Summary

In-place activation, also called visual editing, is a user interface extension of the embedding feature of OLE Documents. It provides a more document-centric computing model through a set of interfaces and protocols that a container and an embedded object use to merge their various user interface elements and display those elements in the container's frame and document windows directly. In this way, the user never leaves the document to work with content objects. Microsoft's usability tests have shown that end users work very well with this model.

Unlike a basic embedded object, which is activated in a separate window, an in-place–capable object literally creates a window inside a container's document. The object can provide adornments such as row and column headings that surround its editing space. But a window is not sufficient to provide all the facilities necessary for a user to work with the object, so the container and object work together to merge other user interface elements. This involves the creation of a shared menu on which items from both the container and the object are available, a negotiation process through which the object is granted space in the container to create toolbars and other frame window and document window adornments, a protocol for handling both the container and the object's accelerators, and a variety of other small concerns such as handling Undo operations, context-sensitive help, window resizing, window activation, status lines, and modeless pop-up windows.

To do all of this, a container implements the interface IOleInPlaceSite on its site object alongside IOleClientSite and IAdviseSink. The presence of IOleInPlaceSite marks the container as in-place capable. The container also creates objects that represent its frame and document (if applicable) windows, implementing the interfaces IOleInPlaceFrame and IOleInPlaceUIWindow. The object, on the other hand, implements IOleInPlaceObject to indicate its in-place support, and when activated in place, it provides an implementation of IOleInPlaceUIActiveObject. In-place activation is accomplished primarily by the communication between container and object through all these interfaces—OLE itself provides only message filtering and additional helper functions. This is one example in which rich integration is achieved directly between a client and a component with minimal overhead from the system.

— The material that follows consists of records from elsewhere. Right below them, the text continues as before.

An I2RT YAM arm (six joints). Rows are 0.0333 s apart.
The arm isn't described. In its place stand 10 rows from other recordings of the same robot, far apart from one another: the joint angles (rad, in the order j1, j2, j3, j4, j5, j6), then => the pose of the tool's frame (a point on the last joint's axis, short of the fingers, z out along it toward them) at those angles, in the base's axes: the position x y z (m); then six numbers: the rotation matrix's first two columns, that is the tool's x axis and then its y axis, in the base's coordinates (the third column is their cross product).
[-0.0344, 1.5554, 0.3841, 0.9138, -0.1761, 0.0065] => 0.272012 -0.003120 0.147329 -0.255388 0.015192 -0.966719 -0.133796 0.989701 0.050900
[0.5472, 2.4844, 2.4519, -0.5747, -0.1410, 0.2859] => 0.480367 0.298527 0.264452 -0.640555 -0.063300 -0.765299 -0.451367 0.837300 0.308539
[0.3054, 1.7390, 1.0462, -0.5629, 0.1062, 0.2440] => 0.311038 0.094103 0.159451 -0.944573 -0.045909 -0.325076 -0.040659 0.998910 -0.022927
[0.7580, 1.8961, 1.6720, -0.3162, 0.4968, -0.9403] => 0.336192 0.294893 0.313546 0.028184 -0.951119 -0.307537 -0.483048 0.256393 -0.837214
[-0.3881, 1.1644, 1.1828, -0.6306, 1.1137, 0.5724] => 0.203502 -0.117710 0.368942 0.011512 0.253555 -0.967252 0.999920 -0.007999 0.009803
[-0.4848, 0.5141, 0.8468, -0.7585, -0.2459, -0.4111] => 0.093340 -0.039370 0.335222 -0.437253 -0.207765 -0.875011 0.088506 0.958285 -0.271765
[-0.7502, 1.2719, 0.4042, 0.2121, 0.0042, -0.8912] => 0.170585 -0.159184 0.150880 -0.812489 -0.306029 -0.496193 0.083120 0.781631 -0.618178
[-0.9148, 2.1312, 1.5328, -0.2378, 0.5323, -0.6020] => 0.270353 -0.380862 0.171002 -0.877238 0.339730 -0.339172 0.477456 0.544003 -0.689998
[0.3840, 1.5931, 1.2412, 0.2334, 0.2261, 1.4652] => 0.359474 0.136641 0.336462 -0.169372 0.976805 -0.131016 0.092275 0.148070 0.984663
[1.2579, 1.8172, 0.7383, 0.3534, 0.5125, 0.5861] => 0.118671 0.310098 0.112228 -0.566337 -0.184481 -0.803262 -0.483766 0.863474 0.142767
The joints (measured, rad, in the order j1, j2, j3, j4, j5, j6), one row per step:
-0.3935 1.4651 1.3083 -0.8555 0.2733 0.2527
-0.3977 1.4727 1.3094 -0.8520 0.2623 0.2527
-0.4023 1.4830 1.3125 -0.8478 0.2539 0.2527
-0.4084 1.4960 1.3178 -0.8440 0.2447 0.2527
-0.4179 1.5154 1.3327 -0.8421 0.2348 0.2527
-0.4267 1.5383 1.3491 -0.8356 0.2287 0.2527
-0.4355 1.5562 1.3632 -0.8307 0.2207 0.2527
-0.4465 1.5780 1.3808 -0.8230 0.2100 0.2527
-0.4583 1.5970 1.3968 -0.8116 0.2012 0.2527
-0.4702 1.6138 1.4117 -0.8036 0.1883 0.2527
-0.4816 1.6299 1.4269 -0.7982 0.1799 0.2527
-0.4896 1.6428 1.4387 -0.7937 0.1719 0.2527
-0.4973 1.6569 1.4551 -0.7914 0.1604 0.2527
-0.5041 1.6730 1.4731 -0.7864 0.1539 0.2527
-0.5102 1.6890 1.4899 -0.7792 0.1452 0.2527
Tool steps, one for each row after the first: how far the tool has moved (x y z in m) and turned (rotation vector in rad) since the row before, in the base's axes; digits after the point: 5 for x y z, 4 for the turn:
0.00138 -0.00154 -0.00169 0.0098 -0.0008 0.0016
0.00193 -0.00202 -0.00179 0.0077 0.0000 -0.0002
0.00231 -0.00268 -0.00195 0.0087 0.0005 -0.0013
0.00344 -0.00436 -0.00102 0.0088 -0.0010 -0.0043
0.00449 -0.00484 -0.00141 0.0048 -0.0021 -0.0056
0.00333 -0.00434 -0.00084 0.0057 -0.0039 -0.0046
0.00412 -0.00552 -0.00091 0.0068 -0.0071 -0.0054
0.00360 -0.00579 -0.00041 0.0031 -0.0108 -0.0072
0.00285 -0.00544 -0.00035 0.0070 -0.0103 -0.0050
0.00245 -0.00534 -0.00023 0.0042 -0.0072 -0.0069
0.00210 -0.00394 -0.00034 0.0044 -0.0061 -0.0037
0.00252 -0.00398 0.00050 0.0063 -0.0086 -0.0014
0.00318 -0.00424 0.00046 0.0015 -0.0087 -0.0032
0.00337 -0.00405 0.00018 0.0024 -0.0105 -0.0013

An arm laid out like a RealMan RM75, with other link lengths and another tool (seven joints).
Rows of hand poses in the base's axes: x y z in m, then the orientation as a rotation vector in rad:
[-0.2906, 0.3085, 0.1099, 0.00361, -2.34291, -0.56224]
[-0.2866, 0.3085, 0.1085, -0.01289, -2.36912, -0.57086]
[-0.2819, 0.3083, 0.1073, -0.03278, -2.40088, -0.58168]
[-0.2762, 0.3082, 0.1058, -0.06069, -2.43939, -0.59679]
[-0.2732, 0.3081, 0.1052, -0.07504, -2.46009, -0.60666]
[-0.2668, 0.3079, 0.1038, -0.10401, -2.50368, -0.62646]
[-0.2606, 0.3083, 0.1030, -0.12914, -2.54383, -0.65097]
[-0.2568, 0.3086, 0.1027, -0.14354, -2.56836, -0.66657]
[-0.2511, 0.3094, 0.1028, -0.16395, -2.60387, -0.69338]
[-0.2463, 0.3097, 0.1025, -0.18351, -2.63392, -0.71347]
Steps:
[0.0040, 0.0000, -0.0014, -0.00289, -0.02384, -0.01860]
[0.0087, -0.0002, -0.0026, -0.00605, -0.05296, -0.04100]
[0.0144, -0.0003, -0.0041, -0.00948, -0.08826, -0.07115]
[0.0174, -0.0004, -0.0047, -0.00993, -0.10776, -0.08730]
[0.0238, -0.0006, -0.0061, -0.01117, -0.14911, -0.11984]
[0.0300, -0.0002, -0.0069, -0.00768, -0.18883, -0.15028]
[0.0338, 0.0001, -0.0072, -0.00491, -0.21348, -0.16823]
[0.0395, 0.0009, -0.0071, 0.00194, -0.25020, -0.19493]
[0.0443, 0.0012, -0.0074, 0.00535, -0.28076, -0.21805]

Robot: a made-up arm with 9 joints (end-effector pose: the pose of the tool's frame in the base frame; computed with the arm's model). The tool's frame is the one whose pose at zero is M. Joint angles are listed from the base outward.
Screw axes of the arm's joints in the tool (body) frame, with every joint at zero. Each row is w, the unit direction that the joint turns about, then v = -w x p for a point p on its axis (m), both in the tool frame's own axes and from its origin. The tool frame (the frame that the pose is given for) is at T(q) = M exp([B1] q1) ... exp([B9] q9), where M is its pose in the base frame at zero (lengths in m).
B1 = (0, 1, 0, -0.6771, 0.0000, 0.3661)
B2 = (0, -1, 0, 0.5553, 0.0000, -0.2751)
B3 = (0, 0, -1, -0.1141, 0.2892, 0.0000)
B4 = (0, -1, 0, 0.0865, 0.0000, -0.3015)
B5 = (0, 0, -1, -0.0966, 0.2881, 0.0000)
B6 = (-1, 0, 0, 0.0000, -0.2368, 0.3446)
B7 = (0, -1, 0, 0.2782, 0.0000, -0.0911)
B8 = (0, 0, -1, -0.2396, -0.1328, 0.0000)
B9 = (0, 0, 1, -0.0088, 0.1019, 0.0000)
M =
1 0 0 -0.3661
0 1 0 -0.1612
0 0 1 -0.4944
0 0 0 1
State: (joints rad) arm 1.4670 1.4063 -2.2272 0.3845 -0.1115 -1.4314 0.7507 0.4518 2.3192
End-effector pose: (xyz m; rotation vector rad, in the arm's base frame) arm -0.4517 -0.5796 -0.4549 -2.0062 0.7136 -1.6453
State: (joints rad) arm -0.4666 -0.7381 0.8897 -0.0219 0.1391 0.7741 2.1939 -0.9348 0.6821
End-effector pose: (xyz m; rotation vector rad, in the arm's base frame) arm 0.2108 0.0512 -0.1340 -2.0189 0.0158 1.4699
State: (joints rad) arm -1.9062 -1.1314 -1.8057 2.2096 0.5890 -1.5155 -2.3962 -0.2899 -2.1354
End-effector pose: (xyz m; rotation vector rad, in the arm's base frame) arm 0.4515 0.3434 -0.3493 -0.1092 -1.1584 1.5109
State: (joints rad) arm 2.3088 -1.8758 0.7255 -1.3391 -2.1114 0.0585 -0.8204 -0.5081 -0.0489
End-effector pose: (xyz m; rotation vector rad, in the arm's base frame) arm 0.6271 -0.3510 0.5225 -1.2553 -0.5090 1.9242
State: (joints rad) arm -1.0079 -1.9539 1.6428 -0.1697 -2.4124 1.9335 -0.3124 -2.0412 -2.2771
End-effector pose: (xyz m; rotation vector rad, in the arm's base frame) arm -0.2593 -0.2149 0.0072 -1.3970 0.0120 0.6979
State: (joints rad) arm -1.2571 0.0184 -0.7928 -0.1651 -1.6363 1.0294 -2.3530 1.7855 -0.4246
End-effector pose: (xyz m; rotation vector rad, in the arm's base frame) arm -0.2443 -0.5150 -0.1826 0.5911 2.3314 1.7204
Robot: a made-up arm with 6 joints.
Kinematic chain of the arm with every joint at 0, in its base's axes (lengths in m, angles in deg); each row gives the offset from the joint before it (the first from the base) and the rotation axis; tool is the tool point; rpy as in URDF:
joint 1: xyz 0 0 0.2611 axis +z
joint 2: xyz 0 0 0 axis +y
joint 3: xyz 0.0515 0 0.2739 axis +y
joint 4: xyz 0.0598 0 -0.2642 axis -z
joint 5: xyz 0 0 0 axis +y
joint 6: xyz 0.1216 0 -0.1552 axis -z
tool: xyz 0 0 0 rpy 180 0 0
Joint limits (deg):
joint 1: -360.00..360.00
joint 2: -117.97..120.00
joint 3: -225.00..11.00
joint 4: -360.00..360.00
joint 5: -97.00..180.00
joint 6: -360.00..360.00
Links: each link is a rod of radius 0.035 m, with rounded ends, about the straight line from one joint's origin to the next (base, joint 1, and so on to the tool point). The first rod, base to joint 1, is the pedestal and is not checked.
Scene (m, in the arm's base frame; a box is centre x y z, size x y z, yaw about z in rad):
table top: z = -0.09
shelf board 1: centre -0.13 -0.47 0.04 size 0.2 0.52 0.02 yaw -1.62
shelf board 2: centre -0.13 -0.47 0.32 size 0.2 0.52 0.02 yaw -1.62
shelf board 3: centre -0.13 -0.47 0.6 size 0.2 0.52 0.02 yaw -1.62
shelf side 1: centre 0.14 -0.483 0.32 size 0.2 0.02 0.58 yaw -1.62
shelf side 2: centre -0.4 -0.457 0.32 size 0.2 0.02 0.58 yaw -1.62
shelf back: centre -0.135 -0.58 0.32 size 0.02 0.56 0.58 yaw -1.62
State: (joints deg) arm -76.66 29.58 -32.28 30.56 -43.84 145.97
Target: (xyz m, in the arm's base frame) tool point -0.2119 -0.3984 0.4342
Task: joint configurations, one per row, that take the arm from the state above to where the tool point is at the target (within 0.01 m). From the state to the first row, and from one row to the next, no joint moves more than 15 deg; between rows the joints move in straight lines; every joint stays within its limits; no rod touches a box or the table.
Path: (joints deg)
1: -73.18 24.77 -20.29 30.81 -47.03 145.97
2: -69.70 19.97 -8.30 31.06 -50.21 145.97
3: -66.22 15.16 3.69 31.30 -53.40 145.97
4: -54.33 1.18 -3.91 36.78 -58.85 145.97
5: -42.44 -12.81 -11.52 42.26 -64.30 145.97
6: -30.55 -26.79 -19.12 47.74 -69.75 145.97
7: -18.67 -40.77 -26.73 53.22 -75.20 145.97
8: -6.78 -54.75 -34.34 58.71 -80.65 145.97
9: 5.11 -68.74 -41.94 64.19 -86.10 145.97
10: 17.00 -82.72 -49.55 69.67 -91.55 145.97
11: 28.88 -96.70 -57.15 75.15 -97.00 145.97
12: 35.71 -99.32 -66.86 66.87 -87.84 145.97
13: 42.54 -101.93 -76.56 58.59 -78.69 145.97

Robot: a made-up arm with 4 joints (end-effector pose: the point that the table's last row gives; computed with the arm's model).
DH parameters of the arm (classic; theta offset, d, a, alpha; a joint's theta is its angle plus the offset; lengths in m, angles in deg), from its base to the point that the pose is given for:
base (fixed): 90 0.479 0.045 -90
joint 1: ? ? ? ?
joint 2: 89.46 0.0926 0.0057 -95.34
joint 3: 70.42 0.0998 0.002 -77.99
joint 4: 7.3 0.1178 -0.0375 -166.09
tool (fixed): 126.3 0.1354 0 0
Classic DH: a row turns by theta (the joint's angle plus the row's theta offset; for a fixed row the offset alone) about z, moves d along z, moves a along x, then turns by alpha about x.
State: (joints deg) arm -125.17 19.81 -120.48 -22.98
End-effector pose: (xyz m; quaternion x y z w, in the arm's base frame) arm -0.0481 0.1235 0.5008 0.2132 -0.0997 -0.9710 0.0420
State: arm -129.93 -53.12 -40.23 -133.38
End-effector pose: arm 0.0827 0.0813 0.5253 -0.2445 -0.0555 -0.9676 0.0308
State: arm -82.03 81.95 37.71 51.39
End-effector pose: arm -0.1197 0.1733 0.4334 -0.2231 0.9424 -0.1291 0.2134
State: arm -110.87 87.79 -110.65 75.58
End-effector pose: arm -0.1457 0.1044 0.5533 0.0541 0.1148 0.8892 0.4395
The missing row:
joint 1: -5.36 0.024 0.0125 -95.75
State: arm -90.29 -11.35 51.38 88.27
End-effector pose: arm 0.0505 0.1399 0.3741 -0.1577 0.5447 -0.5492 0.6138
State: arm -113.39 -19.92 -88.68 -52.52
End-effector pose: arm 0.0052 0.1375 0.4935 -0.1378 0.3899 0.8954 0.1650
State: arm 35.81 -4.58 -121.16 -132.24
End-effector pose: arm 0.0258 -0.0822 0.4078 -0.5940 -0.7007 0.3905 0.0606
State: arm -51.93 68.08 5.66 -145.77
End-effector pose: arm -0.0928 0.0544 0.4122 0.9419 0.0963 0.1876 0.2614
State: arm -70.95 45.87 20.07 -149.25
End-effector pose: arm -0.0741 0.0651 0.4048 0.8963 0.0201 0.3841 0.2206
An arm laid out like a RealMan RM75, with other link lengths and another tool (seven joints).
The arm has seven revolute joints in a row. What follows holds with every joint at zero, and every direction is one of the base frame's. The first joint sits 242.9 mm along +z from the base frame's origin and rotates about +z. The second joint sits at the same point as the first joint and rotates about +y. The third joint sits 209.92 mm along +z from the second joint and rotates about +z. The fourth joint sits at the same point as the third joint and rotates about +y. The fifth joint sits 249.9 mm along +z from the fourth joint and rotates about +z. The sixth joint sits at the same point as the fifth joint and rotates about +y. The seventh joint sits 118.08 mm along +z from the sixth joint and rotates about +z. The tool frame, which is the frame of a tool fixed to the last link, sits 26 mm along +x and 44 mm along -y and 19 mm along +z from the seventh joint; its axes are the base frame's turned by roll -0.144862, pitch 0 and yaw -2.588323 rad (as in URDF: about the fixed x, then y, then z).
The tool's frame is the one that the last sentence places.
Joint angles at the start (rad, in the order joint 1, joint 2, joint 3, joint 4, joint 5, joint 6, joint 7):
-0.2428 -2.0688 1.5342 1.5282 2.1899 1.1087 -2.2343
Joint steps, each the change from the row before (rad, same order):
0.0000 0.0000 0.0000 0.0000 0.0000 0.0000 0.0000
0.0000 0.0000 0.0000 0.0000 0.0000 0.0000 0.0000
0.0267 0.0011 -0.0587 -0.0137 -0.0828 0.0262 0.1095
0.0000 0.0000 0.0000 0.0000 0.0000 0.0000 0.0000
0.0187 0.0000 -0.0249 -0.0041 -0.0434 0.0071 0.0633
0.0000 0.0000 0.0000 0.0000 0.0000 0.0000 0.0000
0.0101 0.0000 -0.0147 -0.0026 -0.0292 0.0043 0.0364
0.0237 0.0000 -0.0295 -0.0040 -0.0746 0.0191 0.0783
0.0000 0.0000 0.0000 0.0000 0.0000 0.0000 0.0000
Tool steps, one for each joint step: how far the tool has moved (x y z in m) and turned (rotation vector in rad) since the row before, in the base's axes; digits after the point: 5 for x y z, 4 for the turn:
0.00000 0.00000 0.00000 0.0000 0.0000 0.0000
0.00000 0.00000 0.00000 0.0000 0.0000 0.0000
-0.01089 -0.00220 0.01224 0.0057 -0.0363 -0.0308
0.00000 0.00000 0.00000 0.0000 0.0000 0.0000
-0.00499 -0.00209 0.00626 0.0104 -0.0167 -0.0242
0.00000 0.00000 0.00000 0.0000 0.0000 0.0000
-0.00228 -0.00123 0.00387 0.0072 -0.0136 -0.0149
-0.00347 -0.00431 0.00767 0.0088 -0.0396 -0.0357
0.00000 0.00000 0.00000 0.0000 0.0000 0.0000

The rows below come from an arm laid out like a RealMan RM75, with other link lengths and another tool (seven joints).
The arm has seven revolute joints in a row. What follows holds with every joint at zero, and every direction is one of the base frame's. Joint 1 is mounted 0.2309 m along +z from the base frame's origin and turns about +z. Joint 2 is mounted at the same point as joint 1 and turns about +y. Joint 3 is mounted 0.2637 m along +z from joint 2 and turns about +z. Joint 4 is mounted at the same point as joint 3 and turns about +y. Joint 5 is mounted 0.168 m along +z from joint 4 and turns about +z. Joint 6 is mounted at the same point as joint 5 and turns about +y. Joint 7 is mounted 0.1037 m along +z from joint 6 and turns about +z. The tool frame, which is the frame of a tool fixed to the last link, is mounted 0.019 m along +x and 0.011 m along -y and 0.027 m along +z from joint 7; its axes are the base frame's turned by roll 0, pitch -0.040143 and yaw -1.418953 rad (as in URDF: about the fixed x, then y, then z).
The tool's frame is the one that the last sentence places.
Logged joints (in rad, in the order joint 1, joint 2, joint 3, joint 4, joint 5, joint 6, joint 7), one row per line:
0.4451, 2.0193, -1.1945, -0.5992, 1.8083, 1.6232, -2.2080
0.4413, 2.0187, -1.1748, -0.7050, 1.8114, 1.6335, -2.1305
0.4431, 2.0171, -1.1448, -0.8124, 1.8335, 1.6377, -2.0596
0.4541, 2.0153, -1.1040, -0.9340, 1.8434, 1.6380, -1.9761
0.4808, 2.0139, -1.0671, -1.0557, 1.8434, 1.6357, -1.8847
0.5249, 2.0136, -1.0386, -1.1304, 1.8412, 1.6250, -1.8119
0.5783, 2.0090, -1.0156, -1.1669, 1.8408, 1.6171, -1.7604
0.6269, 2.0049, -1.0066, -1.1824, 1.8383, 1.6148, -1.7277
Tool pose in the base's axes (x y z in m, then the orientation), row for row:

In-place activation introduces two additional object states: in-place active and UI active. A UI-active object has full control over the user interface elements shared with the container, whereas an object that is only in-place active has a window in the container's document but nothing else. Many OLE controls fall into this latter category, and although only one object can be UI active at any given time, there can be any number of in-place–active objects. In addition, objects can mark themselves to become in-place active whenever they are visible or to indicate that they support a single-click activation model referred to as inside-out.

This chapter demonstrates the container side of in-place activation by adding support for this feature to the Patron sample. Patron works in conjunction with in-place–capable versions of Cosmo and Polyline, provided in Chapter 23.